Associer les salariés à la démarche
Suivez-moi, s’il vous plaît. La visite se prolonge par la deuxième étape de cette démarche SST. Trois réunions pluridisciplinaires se tiennent dans la plaine. Ainsi, sous l’arbre à palabres, on retrouve : le vétérinaire et directeur zoologique, Franck Haelewyn, l’ergonome, Patrick Suire, et l’équipe SST de la MSA du Limousin, composée de Stéphane Dardillac, conseiller en prévention, Arnaud Lamour, médecin du travail, et de Fanny Rigal, infirmière en santé au travail.

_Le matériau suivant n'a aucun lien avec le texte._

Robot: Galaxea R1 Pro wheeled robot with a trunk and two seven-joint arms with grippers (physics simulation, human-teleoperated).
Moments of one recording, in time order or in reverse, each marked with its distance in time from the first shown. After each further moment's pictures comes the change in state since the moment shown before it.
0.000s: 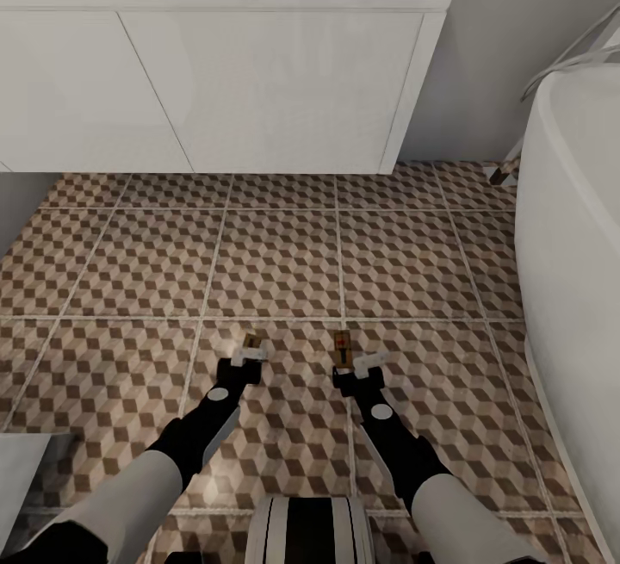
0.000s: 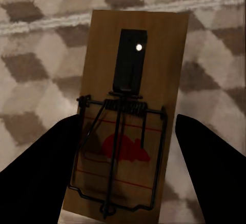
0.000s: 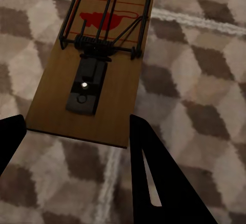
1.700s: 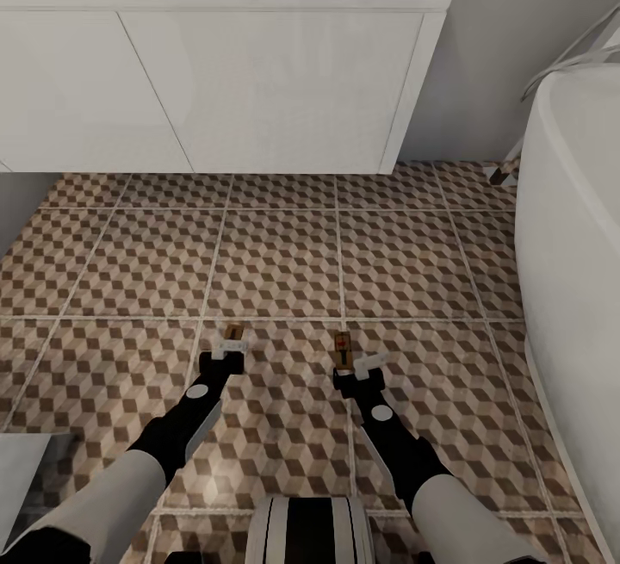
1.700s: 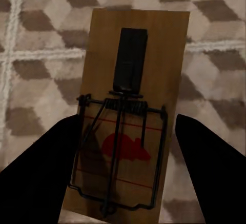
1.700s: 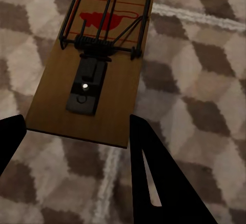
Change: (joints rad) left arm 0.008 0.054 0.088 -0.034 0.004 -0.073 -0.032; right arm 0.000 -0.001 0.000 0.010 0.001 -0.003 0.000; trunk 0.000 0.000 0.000
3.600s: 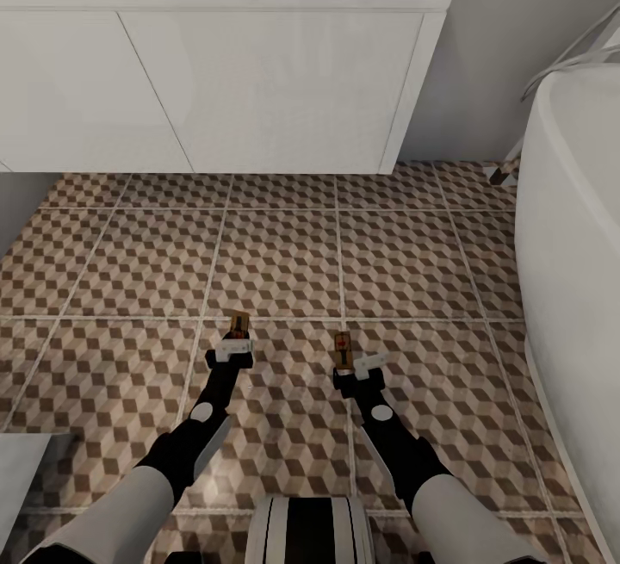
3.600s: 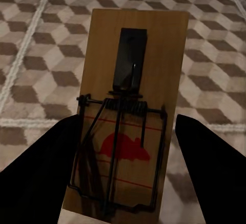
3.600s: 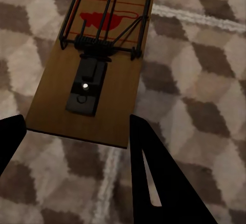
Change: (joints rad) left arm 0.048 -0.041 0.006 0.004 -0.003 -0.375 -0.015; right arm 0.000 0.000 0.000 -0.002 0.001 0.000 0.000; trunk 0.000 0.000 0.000
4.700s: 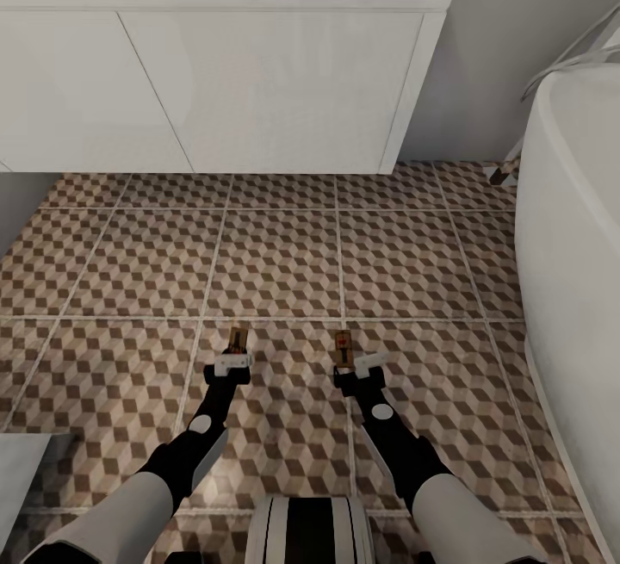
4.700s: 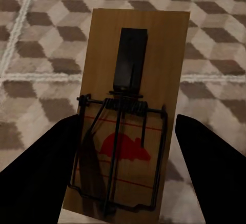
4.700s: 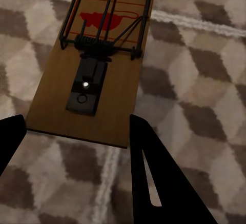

Objectif : partager les constats. En l’occurrence, la discussion s’articule autour de la problématique des micro-ports de charge visant à prévenir ou limiter l’apparition des troubles musculosquelettiques (TMS). Une fois le point névralgique repéré, il reste à faire émerger des solutions. Principalement des mesures matérielles, qui sont détaillées et validées par les salariés.
Classé monument historique
À ce stade, il faut préciser que les bâtiments du zoo sont classés au titre des monuments historiques : le château du Reynou et ses dépendances ont appartenu à Charles Edward Haviland, le célèbre porcelainier. « Notre chambre froide a été installée dans une grange classée ! », précise Nicolas Lefrère.
Les travaux de modification sont alors soumis à une autorisation administrative particulière et à des démarches longues et coûteuses. Ce qui dissuade de procéder à certaines améliorations du bâti. « Ainsi, pour l’atelier cuisine, dont l’entrée ne peut pas être rénovée, nous avons travaillé sur le redimensionnement des bacs de nourriture. Le parc, de son côté, a négocié avec les fournisseurs, les grandes et moyennes surfaces (GMS), pour que ces dernières remplissent directement les bacs de denrées non valorisables », explique Stéphane Dardillac2.
Un volet formation
Puis vient la phase de chiffrage des mesures d’amélioration. Le dossier finalisé est soumis au vote des élus du comité de protection sociale des salariés de la MSA du Limousin, qui dit « oui » à 100 %. Le contrat de prévention peut enfin être signé : il court sur une période de deux ans. Et comme un bonheur ne vient jamais seul, l’acte de mariage comprend également un volet formation : quatre salariés recevront les enseignements pour devenir sauveteurs secouristes du travail. Qui a dit que l’homme était un loup pour l’homme ? Certainement pas la MSA du Limousin.